In March 2018, Lightning Labs released a beta version of the Lightning Network implementation, whose functions can support early users, marking a milestone in the development of the Lightning Network. At the same time, Lightning Labs announced that it has received $2.5 million in seed round financing, and investors include Twitter founder Jack Dorsey.
Since then, the protocols and applications related to the Lightning Network have gradually become more abundant, such as OmniBOLT, an enhanced version of the BOLT protocol, Cash APP and Strike, the payment platform that supports the Bitcoin Lightning Network, etc. After the launch of Damus, the Lightning Network once again ushered in a new breakthrough...
2. Implementation method
The core idea of the Lightning Network is not complicated, that is, the transaction process is carried out off-chain, and only the final transaction result is confirmed on the chain, thereby improving the transaction efficiency of the existing Bitcoin network. Its operation method is as follows:
Both parties to the transaction establish an off-chain payment channel during the first transaction, which is essentially a ledger shared by both parties to the transaction to save transaction records. Both parties to the transaction lock a certain amount of funds in the channel, and then sign the transaction through the private key.

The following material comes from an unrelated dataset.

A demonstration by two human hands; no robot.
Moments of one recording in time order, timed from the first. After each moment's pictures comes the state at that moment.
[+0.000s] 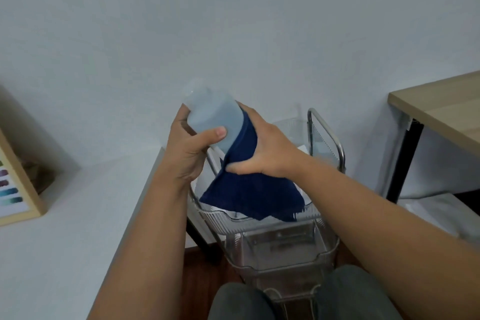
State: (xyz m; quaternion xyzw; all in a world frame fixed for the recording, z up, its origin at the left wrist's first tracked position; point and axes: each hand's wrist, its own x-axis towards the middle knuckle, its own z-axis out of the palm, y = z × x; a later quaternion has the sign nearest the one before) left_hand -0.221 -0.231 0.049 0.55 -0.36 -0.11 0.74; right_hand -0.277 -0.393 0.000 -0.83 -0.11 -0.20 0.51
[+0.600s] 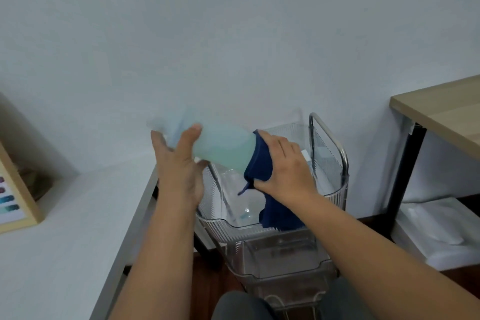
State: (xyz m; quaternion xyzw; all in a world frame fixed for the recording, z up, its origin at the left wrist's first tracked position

Fund transfers between the two parties are not carried out on the chain, but are only stored in each other's ledgers. When one or both parties decide that the channel is no longer needed, the settled balance is broadcast on the main network.
But the Lightning Network is not just a direct connection between the two parties, it can connect a large number of single channels in series to form an interconnected and vast payment network (Figure 4). In other words, assuming that C and A have a channel, C and B do not have a channel, but A and B have a channel, then C can indirectly trade with B through A, and A, as an intermediary, can charge routing fees. In the Lightning Network, the network will find the path with the fewest nodes and the least transaction fees to complete the transaction.